Every line with the string "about" should be copied from the data.
===== Records shown
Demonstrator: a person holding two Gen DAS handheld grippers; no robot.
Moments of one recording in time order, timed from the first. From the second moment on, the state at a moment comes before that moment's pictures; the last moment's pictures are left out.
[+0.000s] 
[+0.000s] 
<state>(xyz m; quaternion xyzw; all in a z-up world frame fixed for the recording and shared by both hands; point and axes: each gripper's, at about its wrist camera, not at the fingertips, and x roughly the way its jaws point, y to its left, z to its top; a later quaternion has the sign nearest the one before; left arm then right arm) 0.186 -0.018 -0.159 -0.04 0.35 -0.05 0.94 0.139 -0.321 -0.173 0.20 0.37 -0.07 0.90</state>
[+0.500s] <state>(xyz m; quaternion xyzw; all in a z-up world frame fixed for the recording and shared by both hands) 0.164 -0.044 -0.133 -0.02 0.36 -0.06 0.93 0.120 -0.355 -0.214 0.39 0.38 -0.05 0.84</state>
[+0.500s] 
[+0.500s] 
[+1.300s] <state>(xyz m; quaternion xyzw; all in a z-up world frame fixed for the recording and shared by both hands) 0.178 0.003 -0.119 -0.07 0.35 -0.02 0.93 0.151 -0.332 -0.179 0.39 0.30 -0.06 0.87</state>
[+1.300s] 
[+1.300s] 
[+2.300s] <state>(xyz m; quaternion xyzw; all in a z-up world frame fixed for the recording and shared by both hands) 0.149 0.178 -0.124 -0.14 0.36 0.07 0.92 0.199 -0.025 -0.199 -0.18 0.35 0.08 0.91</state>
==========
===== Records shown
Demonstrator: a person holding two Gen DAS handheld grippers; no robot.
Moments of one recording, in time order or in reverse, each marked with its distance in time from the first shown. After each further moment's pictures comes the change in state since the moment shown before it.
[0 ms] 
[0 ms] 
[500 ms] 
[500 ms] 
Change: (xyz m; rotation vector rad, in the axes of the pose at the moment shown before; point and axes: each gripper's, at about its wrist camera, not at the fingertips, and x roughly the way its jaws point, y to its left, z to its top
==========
— Problem solution —
<state>(xyz m; quaternion xyzw; all in a z-up world frame fixed for the recording and shared by both hands; point and axes: each gripper's, at about its wrist camera, not at the fingertips, and x roughly the way its jaws point, y to its left, z to its top; a later quaternion has the sign nearest the one before; left arm then right arm) 0.186 -0.018 -0.159 -0.04 0.35 -0.05 0.94 0.139 -0.321 -0.173 0.20 0.37 -0.07 0.90</state>
Change: (xyz m; rotation vector rad, in the axes of the pose at the moment shown before; point and axes: each gripper's, at about its wrist camera, not at the fingertips, and x roughly the way its jaws point, y to its left, z to its top

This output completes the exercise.